There aren’t many undecided voters, but obviously they are key to the outcome of this tight race. They seem to be overwhelmingly motivated by the economy and more likely to think Trump would do a better job on the subject. Harris has made up half of a once large deficit in voters’ minds on the economy, but she hasn’t caught up. Mostly, she seems to have persuaded people sympathetic to her anyway, while there are others who generally disapprove of Trump but think he’s stronger on this issue.
Immigration is an issue with which Harris was specifically tasked as VP and is perhaps the Democrats’ weakest in the electorate’s eyes. The NY Times’ focus groups find the party to be out of touch with an angry electorate open to ‘draconian’ solutions to illegal immigration. Harris and her team clearly knows she has issues on immigration, as she has pivoted sharply to the right on the issue during the campaign. But Trump’s focus on it has been relentless.
Enthusiasm gap? GOP voters have been coming out in very healthy numbers in early voting. It may be that they are just cannibalising what would otherwise have been safe election day votes, but there’s certainly no sign of lack of enthusiasm.
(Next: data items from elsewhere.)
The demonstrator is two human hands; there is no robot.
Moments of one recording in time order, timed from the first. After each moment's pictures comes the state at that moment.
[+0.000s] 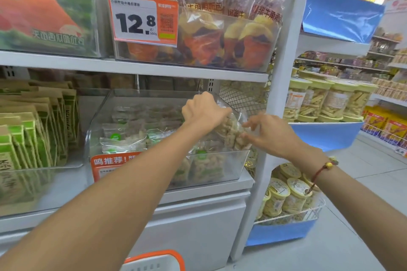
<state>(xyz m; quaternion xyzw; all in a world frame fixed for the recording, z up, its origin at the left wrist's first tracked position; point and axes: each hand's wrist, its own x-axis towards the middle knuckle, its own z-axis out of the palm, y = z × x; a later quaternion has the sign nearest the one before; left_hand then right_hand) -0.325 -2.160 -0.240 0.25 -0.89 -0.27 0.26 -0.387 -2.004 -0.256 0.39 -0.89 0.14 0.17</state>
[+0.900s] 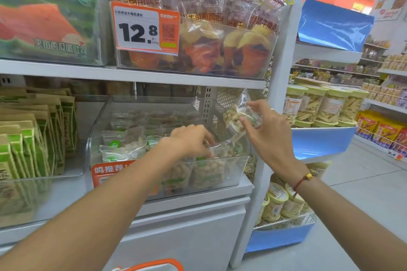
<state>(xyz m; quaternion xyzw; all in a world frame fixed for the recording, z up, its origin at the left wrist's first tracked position) -0.297 -2.194 -0.269 0.08 -0.99 -0.13 0.04 -0.366 -2.019 -0.261 0.37 -0.79 0.30 0.38</state>
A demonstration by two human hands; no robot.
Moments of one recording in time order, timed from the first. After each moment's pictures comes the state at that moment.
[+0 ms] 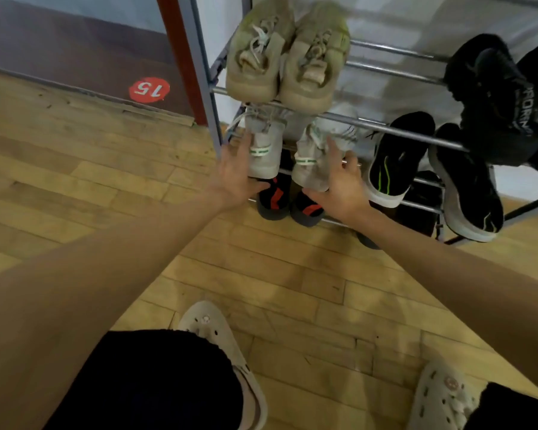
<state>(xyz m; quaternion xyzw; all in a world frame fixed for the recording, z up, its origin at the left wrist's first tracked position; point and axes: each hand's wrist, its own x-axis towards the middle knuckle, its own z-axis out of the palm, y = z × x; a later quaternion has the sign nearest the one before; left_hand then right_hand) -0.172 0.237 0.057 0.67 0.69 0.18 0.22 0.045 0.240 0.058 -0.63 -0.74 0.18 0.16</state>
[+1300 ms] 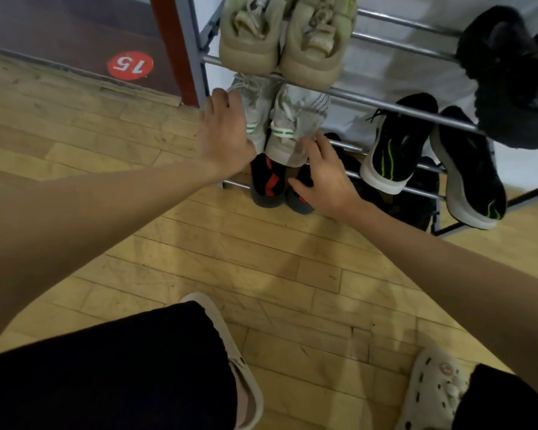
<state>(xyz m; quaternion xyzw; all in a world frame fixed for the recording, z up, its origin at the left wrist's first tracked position) -0.167 0.249 0.079 0.70 0.69 0.19 0.01 0.031 0.236 0.038 -0.54 -0.81 0.14 0.15</state>
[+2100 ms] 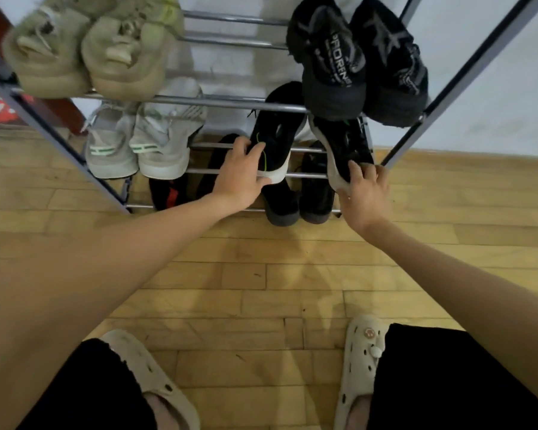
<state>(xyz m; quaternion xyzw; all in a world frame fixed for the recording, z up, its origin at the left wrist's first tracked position) 0.043 0.249 0.039 0.80 0.55 0.16 0.17 0.265 0.176 0.044 -0.78 -0.62 0.04 0.06</state>
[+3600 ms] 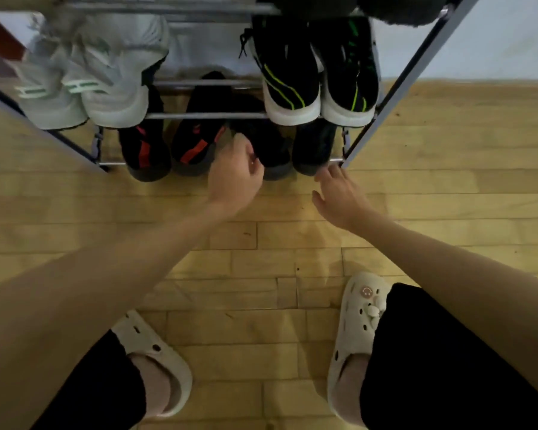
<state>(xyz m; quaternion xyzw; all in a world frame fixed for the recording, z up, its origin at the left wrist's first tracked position) 0.072 0.193 -0.037 0.74 0.59 0.27 0.19 0.278 0.148 -0.063 -0.66 -0.73 0.14 0.02</state>
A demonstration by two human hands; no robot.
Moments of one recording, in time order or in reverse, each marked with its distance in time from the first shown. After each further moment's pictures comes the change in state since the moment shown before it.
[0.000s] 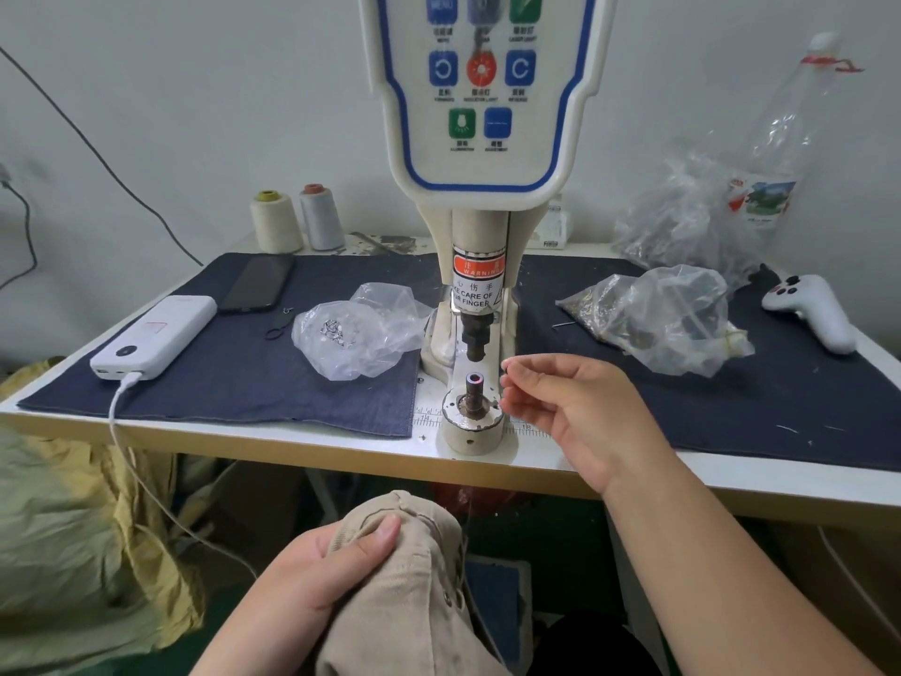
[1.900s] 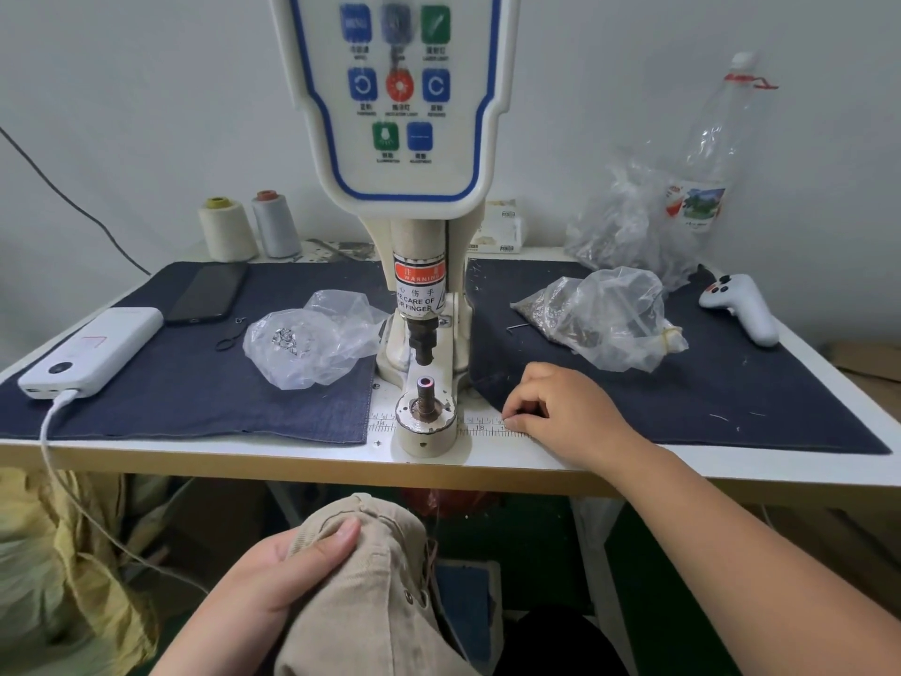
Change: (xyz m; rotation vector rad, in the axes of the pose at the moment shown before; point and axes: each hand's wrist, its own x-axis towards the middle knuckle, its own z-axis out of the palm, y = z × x) left_hand 0.030 -0.037 -0.018 -0.009 -0.069 -0.022; right_hand 0.033 0.011 -0.069 -1.399 -0.139 -0.405
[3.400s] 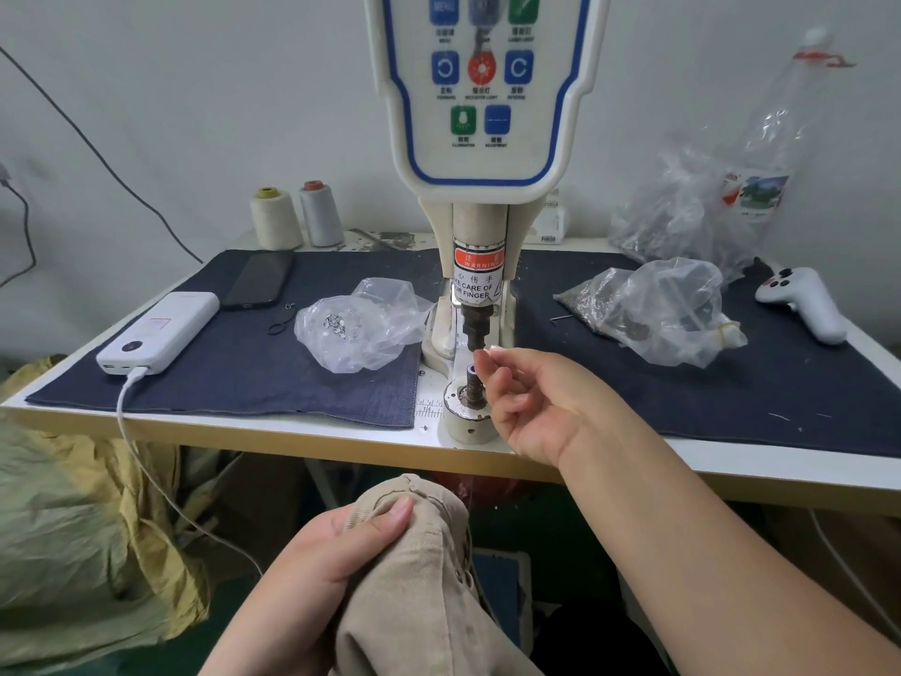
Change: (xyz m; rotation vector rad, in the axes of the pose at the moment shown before) left_hand -0.037 0.040 0.029 -0.160 0.017 -0.041; right_hand 0.007 -0.111 -0.009 1.878 -0.121 0.921
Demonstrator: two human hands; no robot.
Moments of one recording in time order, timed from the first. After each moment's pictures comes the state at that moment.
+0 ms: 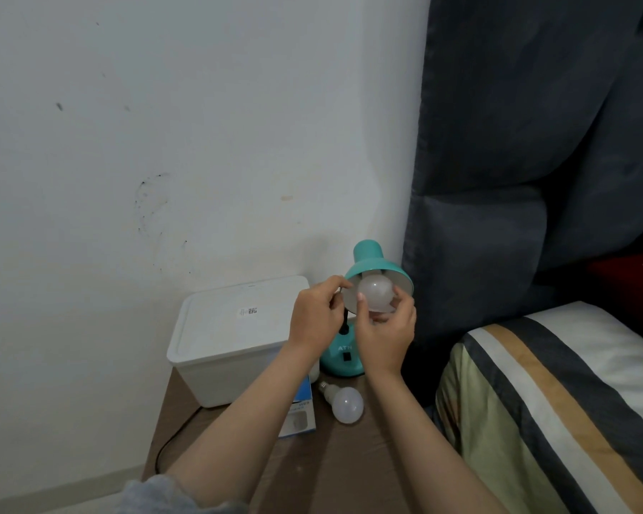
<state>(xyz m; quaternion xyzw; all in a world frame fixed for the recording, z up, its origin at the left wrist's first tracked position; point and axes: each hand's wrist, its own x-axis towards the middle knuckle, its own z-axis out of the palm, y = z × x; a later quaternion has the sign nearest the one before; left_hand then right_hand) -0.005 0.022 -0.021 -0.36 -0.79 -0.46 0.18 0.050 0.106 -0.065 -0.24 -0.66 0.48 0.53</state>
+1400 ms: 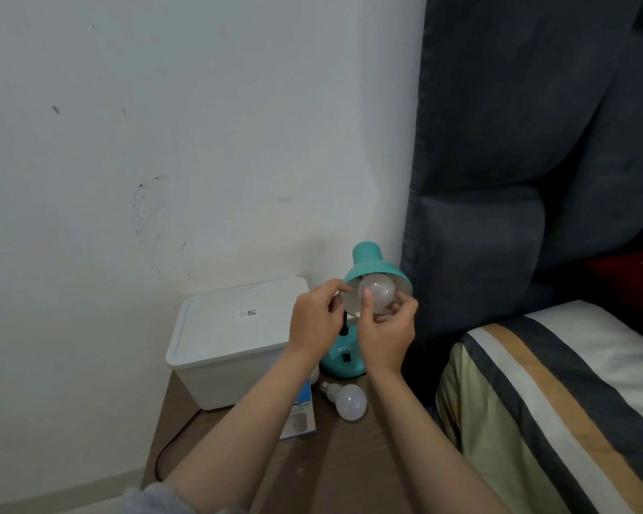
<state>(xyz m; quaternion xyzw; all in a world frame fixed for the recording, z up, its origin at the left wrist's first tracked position) -0.004 0.021 -0.025 -0.36 -0.79 -0.45 0.19 0.048 0.110 -0.064 -0.26 -0.62 0.54 0.51</state>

E.g. in Nevada the GOP has an early vote lead unprecedented in recent times, according to John Ralston a brilliant analyst, the undisputed expert on Nevada election and certainly no GOP-er. Arizona, Georgia, and North Carolina, tell similar tales. Even in Pennsylvania, the Dem firewall of 410k votes is towards the bottom end of what they’d hope for. Women have always made somewhat more use of early voting, and across the USA and in key states, the gender gap in early voting is if anything slightly less than it was in 2020.
The shifts in voter registration in key states since the 2020 election also tend not to favour Democrats. Some of this may reflect ancestral Democrats officially registering with the party they’ve voted for for years: but I doubt that’s more than part of it. The electoral environment is really NOT how most of the media are reporting it.
The current mood reminds me of the days before the Brexit referendum when we wildly over-interpreted a genuine but ultimately insufficient late shift of undecided voters towards the Remain camp, forgetting that other hitherto undecideds were also going into the other camp. And Harris reminds me of Hubert H Humphrey, the progressive Vice President given far too little time by an unpopular President in rapid personal decline to climb out from his shadow and establish his own brand before election day.